Em vez de “Tudo bem? sim/não” perguntem “Então, que fizeste hoje?”, por exemplo. Por este tipo de questões, trabalham a comunicação um com o outro e para quem é questionado, há um sentimento maior de “ele/ela quer escutar-me” !

2. Comuniquem as vossas necessidades, dificuldades, aquilo que vos faz felizes no vosso dia-a-dia

Será normal que existam algumas discussões ou opiniões diferentes sobre alguns aspetos e isso não significa que agora não conseguem estar conetados. Quando surgem os filhos, há todo num novo mundo de dinâmicas, rotinas, questões e emoções que estão a descobrir e a viver, juntos! Por estarem a viver tudo isso juntos, unam forças e comuniquem de forma positiva e construtiva um com um outro: sejam companheiros!

3. Antes de reagirem de forma explosiva, tirem segundos ou quem sabe até minutos antes de partilhar algo

Assim, evitam confrontos, discussões que acabam por ser sobre a forma como falam e não sobre a questão de origem, e até ganham tempo para gerir as vossas emoções e serem empáticos sobre o que a outra pessoa poderá estar a sentir ou a pensar. Até tempo para levarem a questão-problema com algum sentido de humor, ganham !

4. Comprometam-se com momentos durante o dia ou um dia para vós como casal

Nem que seja uma caminhada no final do dia juntos, uma manhã de fim-de-semana, uma noite para namorarem, uma ida ao cinema, um almoço ou uma viagem…em que não falem só dos filhos!

Lembrem-se de que antes de serem pais, são namorados/casados…são pessoas adultas que têm gostos, curiosidades, temas que gostam de explorar, coisas que querem fazer, que gostam de recordar em conjunto o vosso tempo pré-pais.

Divirtam-se com isso, beijem muito e aproveitem!

5. Façam trabalho de equipa nas tarefas e dinâmicas familiares

Mais importante que dividir tarefas é articularem como vão fazê-las em conjunto.
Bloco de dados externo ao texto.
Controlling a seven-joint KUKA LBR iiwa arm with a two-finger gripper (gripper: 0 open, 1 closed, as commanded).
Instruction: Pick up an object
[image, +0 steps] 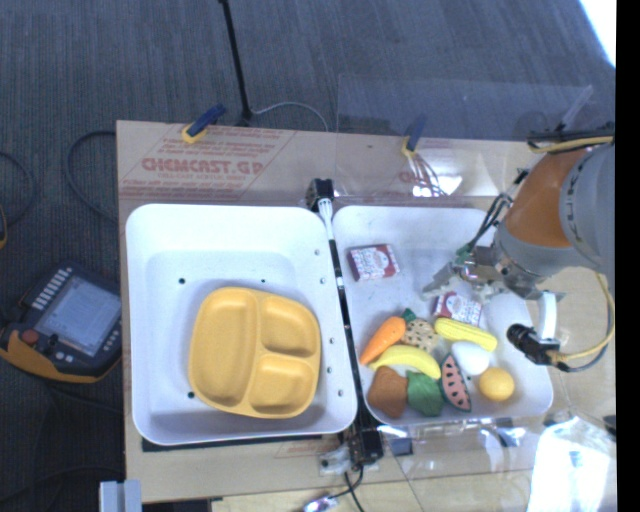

E, sim, trabalho equipa pode traduzir-se em: “amanhã eu levo o miúdo à natação, assim podes tratar do jantar. E depois de amanhã, trocamos”.

Contem histórias sobre o vosso tempo de namoro ou o vosso casamento aquele(s) ser humano(s) que agora está “colado”(s) a vocês! Tenham fotos vossas juntos pela casa, mostrem videos vossos…sejam humoristas um sobre o outro com a(s) criança(s). Desta forma, estão a recordar e a reviver com aquele novo ser, o vosso passado juntos, mostrando-lhe como estão ligados e como foram felizes juntos e continuam a ser!

Mais importante de tudo: não têm de sentir que terão de abdicar da vossa paixão e amor como adultos que são, para serem pais! Mostrar à criança, este espírito de amor e companheirismo, até mesmo nos desafios da vida, é um dos maiores valores que se pode passar aos filhos.